> **WHAT TO WORK ON**
Write out the lines below exactly, beginning at the one with "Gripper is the" and stopping after the one with "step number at"; the pictures are not copied.

========================================

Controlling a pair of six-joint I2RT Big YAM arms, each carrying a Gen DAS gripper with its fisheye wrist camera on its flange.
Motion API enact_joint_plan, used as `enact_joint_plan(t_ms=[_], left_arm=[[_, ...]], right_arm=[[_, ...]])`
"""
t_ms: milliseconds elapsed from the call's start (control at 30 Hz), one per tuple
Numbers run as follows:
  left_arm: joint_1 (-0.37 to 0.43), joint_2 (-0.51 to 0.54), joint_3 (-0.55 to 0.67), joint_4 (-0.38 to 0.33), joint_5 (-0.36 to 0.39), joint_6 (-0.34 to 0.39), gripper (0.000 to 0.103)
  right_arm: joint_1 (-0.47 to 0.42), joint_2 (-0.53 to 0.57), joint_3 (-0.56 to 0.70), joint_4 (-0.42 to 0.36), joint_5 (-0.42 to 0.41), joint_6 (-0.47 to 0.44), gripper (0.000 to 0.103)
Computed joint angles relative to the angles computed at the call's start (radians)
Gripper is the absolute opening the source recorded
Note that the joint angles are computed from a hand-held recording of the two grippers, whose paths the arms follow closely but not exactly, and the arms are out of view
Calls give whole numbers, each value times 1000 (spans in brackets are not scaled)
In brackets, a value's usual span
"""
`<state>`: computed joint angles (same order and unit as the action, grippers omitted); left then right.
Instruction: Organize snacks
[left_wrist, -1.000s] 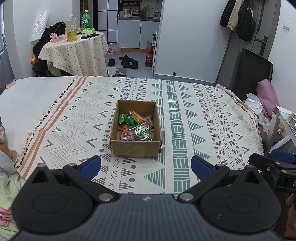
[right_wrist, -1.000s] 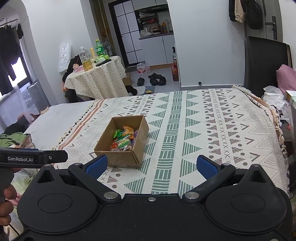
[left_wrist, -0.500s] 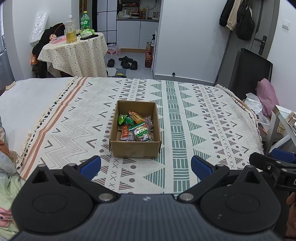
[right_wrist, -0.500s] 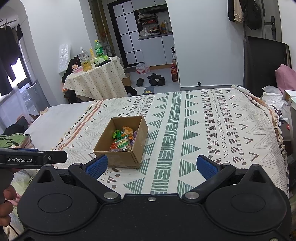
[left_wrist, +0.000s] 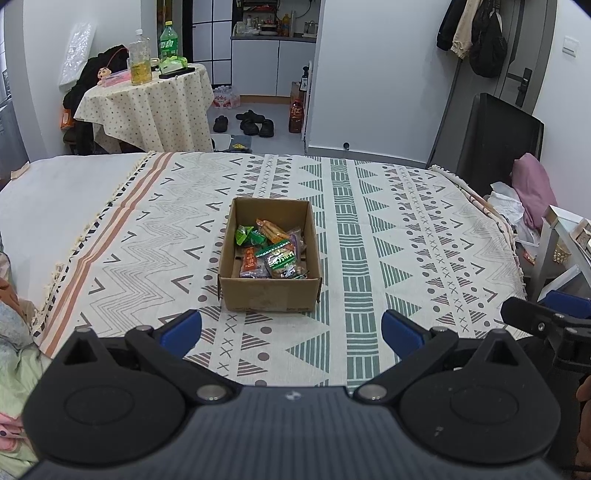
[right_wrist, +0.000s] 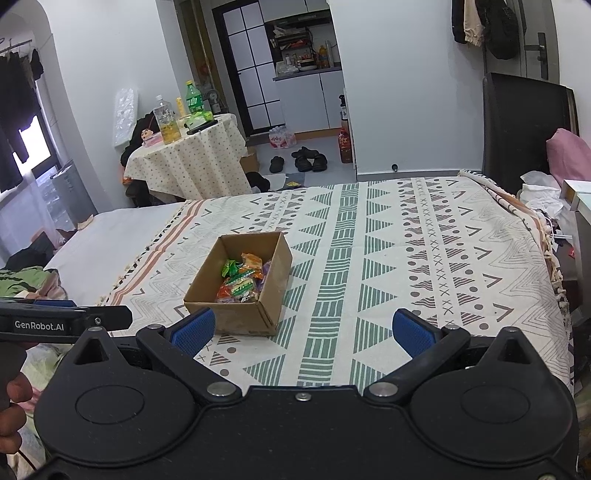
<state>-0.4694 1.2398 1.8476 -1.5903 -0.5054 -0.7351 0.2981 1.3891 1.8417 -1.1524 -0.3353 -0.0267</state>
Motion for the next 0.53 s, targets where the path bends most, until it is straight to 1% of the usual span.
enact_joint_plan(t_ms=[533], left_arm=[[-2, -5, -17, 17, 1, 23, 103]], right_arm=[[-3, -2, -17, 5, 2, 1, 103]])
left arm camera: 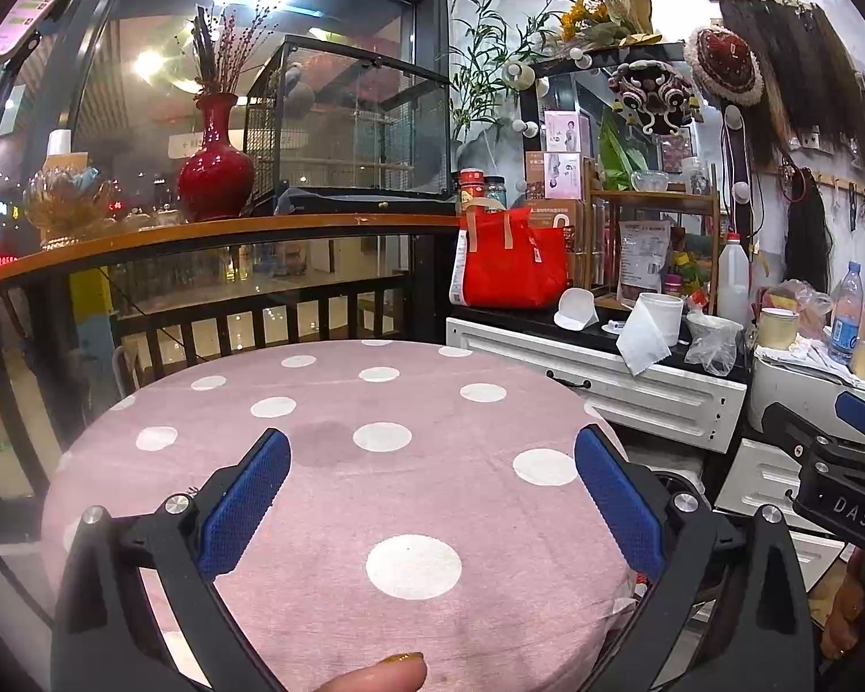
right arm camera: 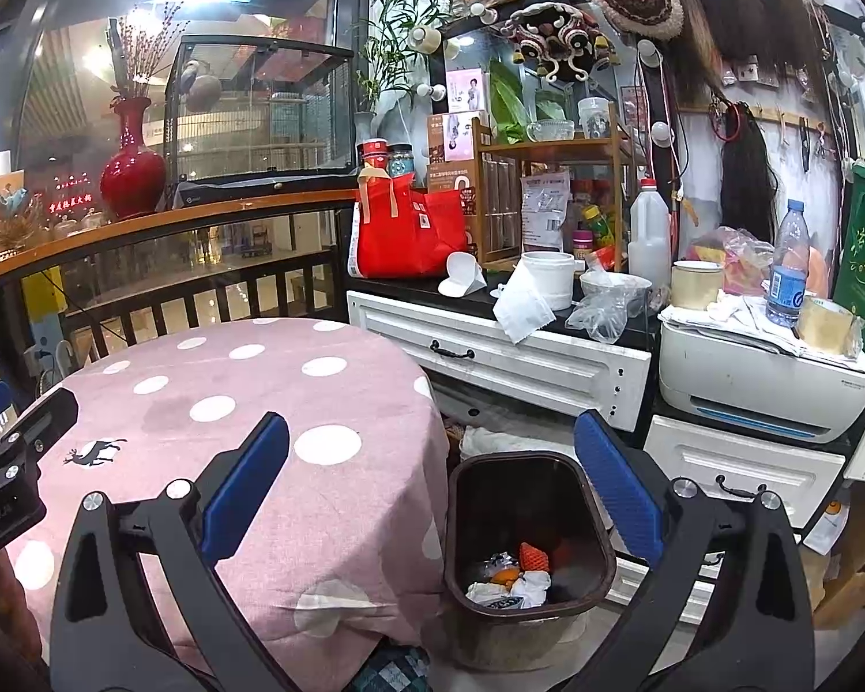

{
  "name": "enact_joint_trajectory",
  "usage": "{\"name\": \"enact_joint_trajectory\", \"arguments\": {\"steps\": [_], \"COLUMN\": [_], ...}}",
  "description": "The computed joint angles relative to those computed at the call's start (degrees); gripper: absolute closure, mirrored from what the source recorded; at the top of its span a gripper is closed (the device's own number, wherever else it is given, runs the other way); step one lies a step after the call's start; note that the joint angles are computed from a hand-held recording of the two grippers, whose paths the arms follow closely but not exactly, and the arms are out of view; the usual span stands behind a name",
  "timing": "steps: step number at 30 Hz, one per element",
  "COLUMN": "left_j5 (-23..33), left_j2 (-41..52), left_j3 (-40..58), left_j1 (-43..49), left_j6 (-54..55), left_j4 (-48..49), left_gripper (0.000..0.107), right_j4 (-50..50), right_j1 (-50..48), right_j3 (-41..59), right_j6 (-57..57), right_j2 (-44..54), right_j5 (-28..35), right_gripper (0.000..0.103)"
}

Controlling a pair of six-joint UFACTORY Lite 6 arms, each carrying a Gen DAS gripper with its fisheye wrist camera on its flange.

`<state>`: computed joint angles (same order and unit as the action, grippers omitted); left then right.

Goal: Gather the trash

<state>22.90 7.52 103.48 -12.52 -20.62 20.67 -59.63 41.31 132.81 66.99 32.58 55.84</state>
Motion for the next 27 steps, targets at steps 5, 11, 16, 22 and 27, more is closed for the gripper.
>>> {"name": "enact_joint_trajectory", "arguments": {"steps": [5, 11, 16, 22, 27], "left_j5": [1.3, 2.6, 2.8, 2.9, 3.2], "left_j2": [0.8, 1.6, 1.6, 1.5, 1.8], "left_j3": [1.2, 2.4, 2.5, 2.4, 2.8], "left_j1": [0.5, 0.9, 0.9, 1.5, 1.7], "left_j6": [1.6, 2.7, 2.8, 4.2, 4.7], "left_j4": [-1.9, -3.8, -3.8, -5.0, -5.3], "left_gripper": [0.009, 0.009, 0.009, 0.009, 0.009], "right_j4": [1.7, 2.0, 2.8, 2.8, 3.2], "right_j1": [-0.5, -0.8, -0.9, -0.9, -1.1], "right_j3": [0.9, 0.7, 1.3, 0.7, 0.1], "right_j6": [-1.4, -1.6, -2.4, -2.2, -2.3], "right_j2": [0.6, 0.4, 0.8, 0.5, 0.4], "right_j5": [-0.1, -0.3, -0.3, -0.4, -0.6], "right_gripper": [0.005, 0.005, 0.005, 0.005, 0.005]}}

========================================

> **RESULT OF THIS TASK**
Gripper is the absolute opening the source recorded
Note that the joint angles are computed from a hand-held recording of the two grippers, whose paths the arms follow closely but not exactly, and the arms are out of view
Calls give whole numbers, each value times 1000 (spans in brackets are not scaled)
In brackets, a value's usual span
"""
`<state>`: computed joint angles (same order and unit as the action, grippers omitted); left then right.
Instruction: Organize snacks
[left_wrist, -1.000s] 
[right_wrist, -1.000s] 
[left_wrist, -0.500s] 
[right_wrist, -0.500s] 
[left_wrist, +0.000s] 
[right_wrist, +0.000s] 
<state>-0.4694 1.2398 1.8476 -1.5903 -0.5054 -0.7351 0.2981 1.3891 1.8417 -1.1524 -0.3353 -0.0267</state>
Motion for the next 0.53 s, targets where the path bends most, until it is straight to 1% of the usual span.
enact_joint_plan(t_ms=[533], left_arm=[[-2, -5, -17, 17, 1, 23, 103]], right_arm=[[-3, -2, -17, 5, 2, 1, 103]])
left arm camera: 
right arm camera: 

{
  "name": "enact_joint_trajectory",
  "usage": "{\"name\": \"enact_joint_trajectory\", \"arguments\": {\"steps\": [_], \"COLUMN\": [_], ...}}",
  "description": "The computed joint angles relative to those computed at the call's start (degrees); gripper: absolute closure, mirrored from what the source recorded; at the top of its span a gripper is closed (the device's own number, wherever else it is given, runs the other way); step one lies a step after the call's start; note that the joint angles are computed from a hand-held recording of the two grippers, whose paths the arms follow closely but not exactly, and the arms are out of view; the usual span stands behind a name",
  "timing": "steps: step number at 30 Hz, one per element",

There is nothing more to this answer.